Top 10 Strategies for Implementing Spanish at Home
My daughter, who just turned four, recently had a burst of words and phrases – but they are all in English!
While I'm excited by my daughter's language development, as a bilingual mom, I felt a bit like a failure when her most recent burst of words and phrases were all in English. My daughter is very imaginative – she lives in her head and really never requires me to play alongside her. Even when she invites me to play, it's more like parallel play, as she quickly enters into her own dialogue. Although this has been my biggest challenge when it comes to teaching her Spanish, it's also what I love most about her.
Reflecting on my job as the parent in charge of Spanish, I knew that the teaching strategies I implemented with my son were not all going to work with my daughter. I realized I needed to reevaluate and implement new methods that were more in line with how my daughter learns so she can continue building her Spanish vocabulary. Here are the 10 rules I have followed with both my children – and expanded on to meet the needs of mi hija.
My Spanish Rules:
1. Spanish Only
I am the Spanish-speaking parent and never break from that role. All my language, when directed at the kids, is always in Spanish.
2. Play in Spanish
I am always looking for ways to interact in Spanish. Since play is really something my daughter does alone, I look to gardening, cooking, painting, and shopping as activities we do together in Spanish.
3. Media in Spanish
I do limit screen time, but I really enjoy having my coffee sola in the morning. So I turn on the TV and choose a show that is available in Spanish. Some of our favorite shows are Octonauts, Zoobabu, Beat Bugs, Maya the Bee, Curious George, and Cat in the Hat. All of them are available in Spanish on Netflix.
4. Read in Spanish
As the Spanish-speaking parent, I'm responsible for reading books in Spanish. I look for age-appropriate books, but I also consider Spanish comprehension level. Beginner books I started with include books by Eric Carle, Dr Seuss, and Sandra Boynton, and the classic Goodnight Moon. I also came across Lil' Libros recently, which offers great first-word bilingual books for starting on your Spanish Journey. I am now using these toddler books with my eldest to teach him how to read in Spanish.
5. Create Spanish Dialogue
I ask questions with “¿Quieres x o y?” This sentence structure provides my kids with options that they just need to repeat. That way they don’t have to search for the Spanish word and there's no need for them to respond in English. Language recall happens after much repetition. After enough repetition, they will eventually recall the words in Spanish.
6. Games in Spanish
I always look for games we can play in Spanish. A favorite in our house is something we call "The Animal Game." One player thinks of an animal and provides hints in Spanish. The other players must guess the animal name in Spanish. (Head over to our Animal category in our MamaLingua App for iPhone or Android for animal names and phrases you can use to help you play this game). Instead of "Duck, Duck Goose," we play “Pato, Pato, Ganso.” Instead of "Simon Says" we play “Simón Dice.” Instead of "I Spy" we play “Veo, Veo.” You get the idea!
7. Music in Spanish
My daughter loves music, so I am always looking for catchy songs in Spanish. We really enjoy 123 Andrés and Nathalia Music, both bilingual artists who promote bilingual language acquisition through Spanish and English music. Our favorite songs are Salta! Salta! by 123Andrés and Qué Llueva by Nathalia Music. Both of their albums are wonderful! Music is such a great way to pick up words and phrases in a different language, as its rhythmic nature helps with recall and language acquisition (Read here for the Top Five Reasons Music Helps with Language-Learning.) Music is also fun and it's a great way to act a little crazy with your kiddos!

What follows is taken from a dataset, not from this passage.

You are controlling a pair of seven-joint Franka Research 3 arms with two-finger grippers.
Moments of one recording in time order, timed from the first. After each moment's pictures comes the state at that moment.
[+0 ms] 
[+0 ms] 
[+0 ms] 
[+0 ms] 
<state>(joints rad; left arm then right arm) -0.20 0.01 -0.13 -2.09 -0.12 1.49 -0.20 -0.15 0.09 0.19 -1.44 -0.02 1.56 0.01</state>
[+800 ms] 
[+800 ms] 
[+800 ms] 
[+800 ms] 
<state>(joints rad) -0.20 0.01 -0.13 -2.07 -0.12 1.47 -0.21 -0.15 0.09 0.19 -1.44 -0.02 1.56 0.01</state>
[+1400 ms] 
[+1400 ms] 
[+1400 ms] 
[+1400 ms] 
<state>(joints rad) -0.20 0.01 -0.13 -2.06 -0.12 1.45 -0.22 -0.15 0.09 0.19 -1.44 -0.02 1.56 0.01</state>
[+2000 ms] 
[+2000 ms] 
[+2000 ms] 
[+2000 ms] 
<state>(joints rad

8. Make Spanish-Speaking Friends
I have friends and babysitters who speak to their children in Spanish or who only speak Spanish. Having my children interact with other people in Spanish has made them realize it's not only their "Loca Mami" who speaks Spanish. It also keeps me motivated. Finding my tribe has been the most important component in keeping my promise. Finding like-minded people has not only kept me on track, it's given me the community I need to continue improving my own fluency.
9. Go Places Where Spanish is Spoken
I like to take my children where we can hear and speak Spanish. Whether it's a Latin market, a Mexican restaurant, or a bilingual event, these outings give my children a sense of pride that they are able to communicate in Spanish – and in a way that their father can't. (Yet!) In addition, they have begun to have a better understanding of the real world they live in, rather than just their (mostly) monolingual bubble.
10. Don’t Get Upset When They Use English
I don't ignore my children if they use English words. Instead, I help them say it in Spanish, because sometimes they just don't have the vocabulary. I dedicate time each day for them to practice Spanish with me – usually in the evening when they tell me about their day. I also make sure I praise them when they do use their Spanish. I feel it's important to acknowledge their efforts because, speaking from experience, staying dedicated to speaking in a minority language is challenging!